While you should feel free to ask Coke to disclose this information to its end users, I say just don’t consume it.

Inescapable Monsanto

July 17, 2009

White House Garden by R EgeenerThere’s a frown inducing Food Policy Friday blog over at Eat. Drink. Better. (from two weeks ago, sorry, I’m behind on posting).

Once upon a time, Ben and I were optimistic that Mr. President would appoint advisers who aren’t actually Corporate Tools, especially in the long-villainous ag and food departments.  But alas, “hope” and “change” are not to be applied across the board.

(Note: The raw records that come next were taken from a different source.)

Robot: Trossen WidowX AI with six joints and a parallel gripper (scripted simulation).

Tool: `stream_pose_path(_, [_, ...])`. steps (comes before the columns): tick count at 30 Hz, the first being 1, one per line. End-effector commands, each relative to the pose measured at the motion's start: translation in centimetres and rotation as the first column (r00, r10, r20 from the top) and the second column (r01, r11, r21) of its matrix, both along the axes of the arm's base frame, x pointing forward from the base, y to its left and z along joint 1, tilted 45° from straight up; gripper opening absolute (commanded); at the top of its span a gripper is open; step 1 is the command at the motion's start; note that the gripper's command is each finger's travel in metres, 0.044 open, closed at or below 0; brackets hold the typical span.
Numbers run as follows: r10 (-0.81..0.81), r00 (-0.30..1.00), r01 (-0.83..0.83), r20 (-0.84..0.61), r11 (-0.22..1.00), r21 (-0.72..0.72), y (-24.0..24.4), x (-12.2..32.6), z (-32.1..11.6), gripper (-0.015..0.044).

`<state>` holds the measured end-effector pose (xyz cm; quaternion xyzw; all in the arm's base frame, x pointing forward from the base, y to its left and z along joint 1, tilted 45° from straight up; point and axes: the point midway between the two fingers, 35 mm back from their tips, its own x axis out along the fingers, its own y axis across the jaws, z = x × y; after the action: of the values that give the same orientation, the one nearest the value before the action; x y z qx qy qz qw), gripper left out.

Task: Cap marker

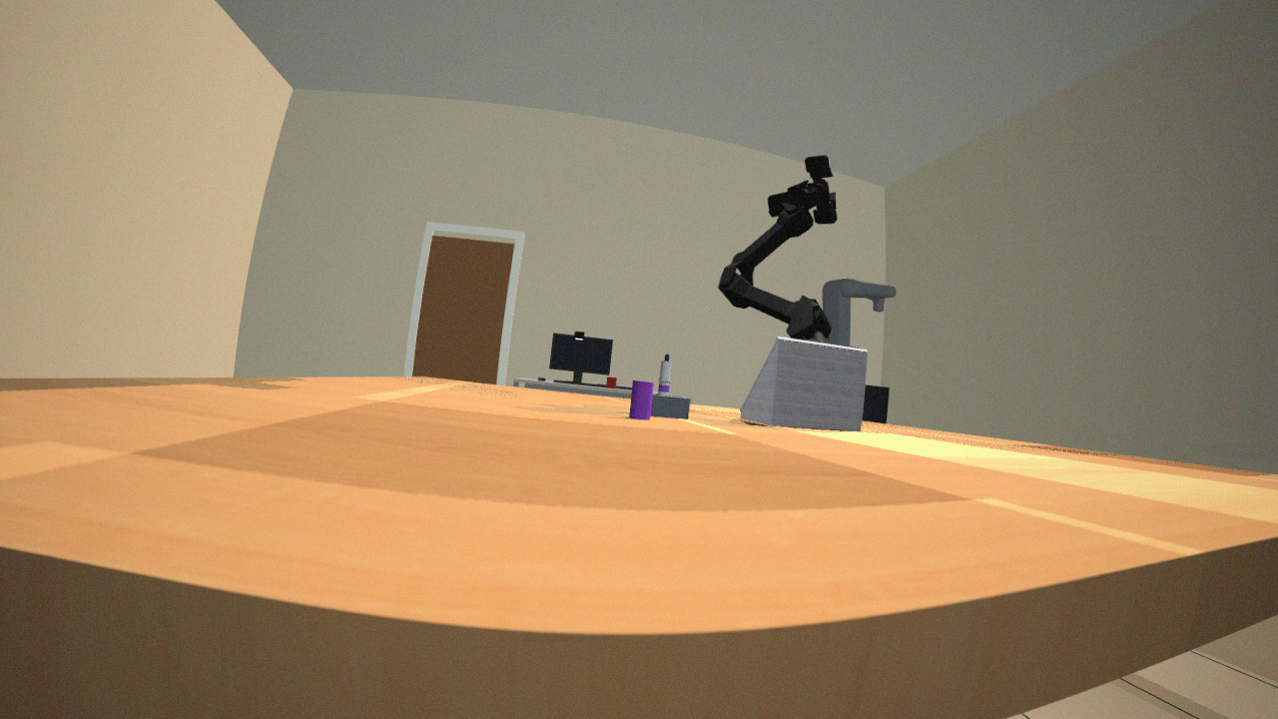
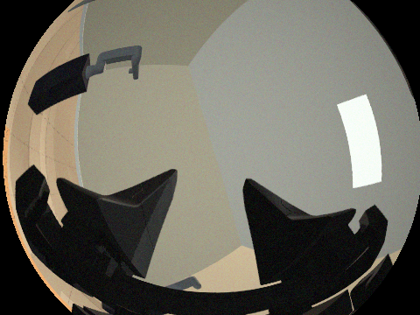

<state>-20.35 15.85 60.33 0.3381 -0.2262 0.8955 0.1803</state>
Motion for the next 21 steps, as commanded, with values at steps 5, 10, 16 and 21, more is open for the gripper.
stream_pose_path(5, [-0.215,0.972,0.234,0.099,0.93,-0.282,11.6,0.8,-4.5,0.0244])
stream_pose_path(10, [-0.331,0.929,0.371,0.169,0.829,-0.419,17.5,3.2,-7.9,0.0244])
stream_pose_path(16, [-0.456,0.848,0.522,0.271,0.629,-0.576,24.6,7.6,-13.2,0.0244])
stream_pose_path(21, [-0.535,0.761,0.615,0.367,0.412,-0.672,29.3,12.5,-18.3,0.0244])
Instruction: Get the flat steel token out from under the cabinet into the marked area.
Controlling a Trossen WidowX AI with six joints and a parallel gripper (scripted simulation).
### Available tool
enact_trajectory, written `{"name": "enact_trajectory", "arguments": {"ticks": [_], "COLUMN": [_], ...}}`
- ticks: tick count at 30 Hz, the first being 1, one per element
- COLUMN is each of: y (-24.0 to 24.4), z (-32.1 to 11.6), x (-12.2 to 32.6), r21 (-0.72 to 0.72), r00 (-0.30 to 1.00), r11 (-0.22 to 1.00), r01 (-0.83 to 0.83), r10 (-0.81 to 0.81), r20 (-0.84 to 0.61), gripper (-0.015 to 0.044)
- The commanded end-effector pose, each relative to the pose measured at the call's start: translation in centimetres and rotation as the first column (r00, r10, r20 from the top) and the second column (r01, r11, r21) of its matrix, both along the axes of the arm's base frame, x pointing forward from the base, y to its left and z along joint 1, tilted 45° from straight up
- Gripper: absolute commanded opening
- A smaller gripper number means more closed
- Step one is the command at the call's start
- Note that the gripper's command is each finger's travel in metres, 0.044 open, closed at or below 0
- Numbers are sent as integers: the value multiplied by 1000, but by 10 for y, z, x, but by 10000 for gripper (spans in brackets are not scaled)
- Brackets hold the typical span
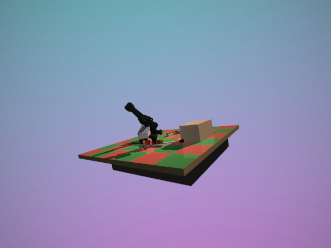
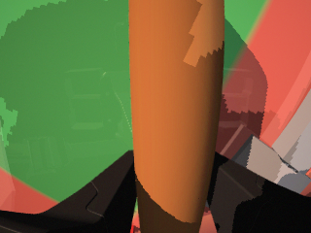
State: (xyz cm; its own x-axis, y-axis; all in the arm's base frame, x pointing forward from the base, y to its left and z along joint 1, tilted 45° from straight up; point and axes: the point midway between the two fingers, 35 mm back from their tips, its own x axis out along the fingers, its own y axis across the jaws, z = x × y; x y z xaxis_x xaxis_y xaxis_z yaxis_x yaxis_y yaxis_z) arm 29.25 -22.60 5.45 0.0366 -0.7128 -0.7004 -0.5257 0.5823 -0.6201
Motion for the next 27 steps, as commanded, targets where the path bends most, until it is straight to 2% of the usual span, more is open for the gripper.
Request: {"name": "enact_trajectory", "arguments": {"ticks": [1,27], "y": [3,18], "z": [-2,-16], "x": [9,41], "r21": [3,4], "r00": [1000,1000], "r11": [1000,1000], "r01": [-3,-2], "r10": [3,2], "r20": [10,13], "gripper": [0,0]}}
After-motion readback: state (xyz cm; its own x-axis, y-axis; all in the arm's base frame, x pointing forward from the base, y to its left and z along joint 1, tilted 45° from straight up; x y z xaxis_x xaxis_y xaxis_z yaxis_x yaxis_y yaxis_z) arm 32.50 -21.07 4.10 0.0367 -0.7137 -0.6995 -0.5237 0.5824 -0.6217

Monsanto is a whole other blog (or series of blogs).  But, in case you are unfamiliar, I’ll explain that I have no greater disdain for any other American entity (and that is saying something).  In reading and learning about American health, food, and farming one inevitably comes across Monsanto many times.  And let me tell you, their story reads like an unreal, pre-apocalyptic sci-fi horror story.  You just wouldn’t even believe.

But alas, these are the people making policy.  So it goes.

What’s On My Food?

June 26, 2009

Last week, the Pesticide Action Network (PAN) launched their new searchable online database, What’s On My Food?.

The website uses data gathered from the EPA’s Pesticide Reregistration Status, the USDA’s Pesticide Data Program, and PAN’s own Pesticide Info Database and compiles the information into easy-to-understand graphs and charts, placing each chemical in one of four categories (Carcinogen, Hormone Disruptor, Neurotoxin, or Developmental/Reproductive Toxin).  You can search by food item or chemical.

So lets look at strawberries, for example.  Captan (a known carcinogen) is found 70.1% of the time and Myclobutanil (a developmental or reproductive toxicant and suspected hormone disruptor) is found 34.7% of the time in conventional strawberries.  These chemicals were not found (0.0% of the time) in domestic organic strawberries.

Some domestic organic produce does still contain pesticide residue.  Domestic organic apples, for instance, are found to contain an average of 0.004 micrograms of Thiabendazole (a probable carcinogen) 20% of the time, versus an average of 42.5 micrograms 89.7% of the time for conventional apples.

The USDA tries to prepare the food the same way you would so most foods are washed and/or peeled before testing.  Many pesticides are systemic, however, meaning they are actually absorbed by the plant.

I know I don’t buy all organic, all the time, but this is a good resource to use when deciding which conventional fruit is most toxic and should be avoided.  While I still think any fresh fruit or vegetable is better than none at all, it’s rather disturbing to be so vividly reminded that I’m not eating just a strawberry or an apple – I’m eating, and my body is absorbing but not eliminating, all the toxins too.